How Much Bandwidth Do Search Engines Take Up?
There are an awful lot of search engines out there and they all try to index as much of the web as they can, as quickly as they can. For this site, search engines seem to cause more traffic than anything else:
| Top 20 of 720 Total User Agents | |||
|---|---|---|---|
| # | Hits | User Agent | |
| 1 | 6866 | 12.63% | msnbot/1.0 (+http://search.msn.com/msnbot.htm) |
| 2 | 5600 | 10.30% | Googlebot/2.1 (+http://www.google.com/bot.html) |
| 3 | 3546 | 6.52% | Mozilla/5.0 (compatible; Yahoo! Slurp; http://help.yahoo.com/ |
| 4 | 2633 | 4.84% | Mozilla/2.0 (compatible; Ask Jeeves/Teoma; +http://sp.ask.com |
| 5 | 1706 | 3.14% | sna-0.0.1 mikemuzio@msn.com |
| 6 | 1120 | 2.06% | Mozilla/5.0 (compatible; BecomeBot/2.3; MSIE 6.0 compatible; |
| 7 | 1103 | 2.03% | NetNewsWire/2.0 (Mac OS X; http://ranchero.com/netnewswire/) |
| 8 | 806 | 1.48% | Krell-GeoScraper/0.1 libwww-perl/5.79 |
| 9 | 754 | 1.39% | aipbot/1.0 (aipbot; http://www.aipbot.com; aipbot@aipbot.com) |
| 10 | 750 | 1.38% | Mozilla/4.0 (compatible; MSIE 6.0; Windows NT 5.1; SV1) |
| 11 | 746 | 1.37% | Planet HUMBUG +http://planet.humbug.org.au/ Planet/1.0~pre1 + |
| 12 | 745 | 1.37% | Planet Linux Australia http://planet.linux.org.au Planet/0.2 |
| 13 | 744 | 1.37% | Mozilla/4.0 (compatible; MSIE 6.0; Windows NT 5.1; SV1; .NET |
| 14 | 726 | 1.34% | Planet Apache +Unconfigured Planet Planet/1.0~pre1 +http://ww |
| 15 | 702 | 1.29% | NewsGatorOnline/2.0 (http://www.newsgator.com; 1 subscribers) |
| 16 | 673 | 1.24% | Mozilla/4.0 compatible ZyBorg/1.0 (wn-14.zyborg@looksmart.net |
| 17 | 655 | 1.21% | NetNewsWire/2.0b45 (Mac OS X; http://ranchero.com/netnewswire |
| 18 | 648 | 1.19% | Mozilla/5.0 (Windows; U; Windows NT 5.1; en-US; rv:1.7.5) Gec |
| 19 | 621 | 1.14% | NewsGator/2.0 (http://www.newsgator.com; Microsoft Windows NT |
| 20 | 601 | 1.11% | Mozilla/5.0 (compatible; BecomeBot/1.86; MSIE 6.0 compatible; |
Now admittedly a lot of those hits will result in Not Modified responses but still, when you expand this to every site on the internet, that’s a lot of HTTP requests being fired around.
It also shows the power of syndication – almost no one actually reads this site directly (except the bots), yet lots of people link to, comment on or mention my posts (I’m certainly no a, b or even c list blogger though).
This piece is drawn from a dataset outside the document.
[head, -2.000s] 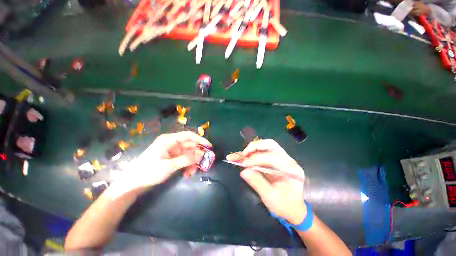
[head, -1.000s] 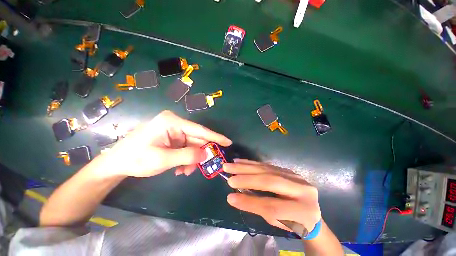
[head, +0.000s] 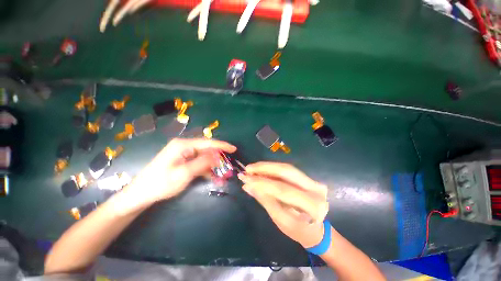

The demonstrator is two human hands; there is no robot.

Keeps the bandwidth requirements down and still get the message out – can’t complain about that.

June 6th, 2005 at 8:30 pm
Similar statistics on my site (funny, that; it’s the same server ;-) ). Incidentally some of the hits (I’m looking at you, Yahoo Slurp!) are for the same documents over and over – and, largely in my case, they return 404 for a damned good reason, i.e. they don’t exist.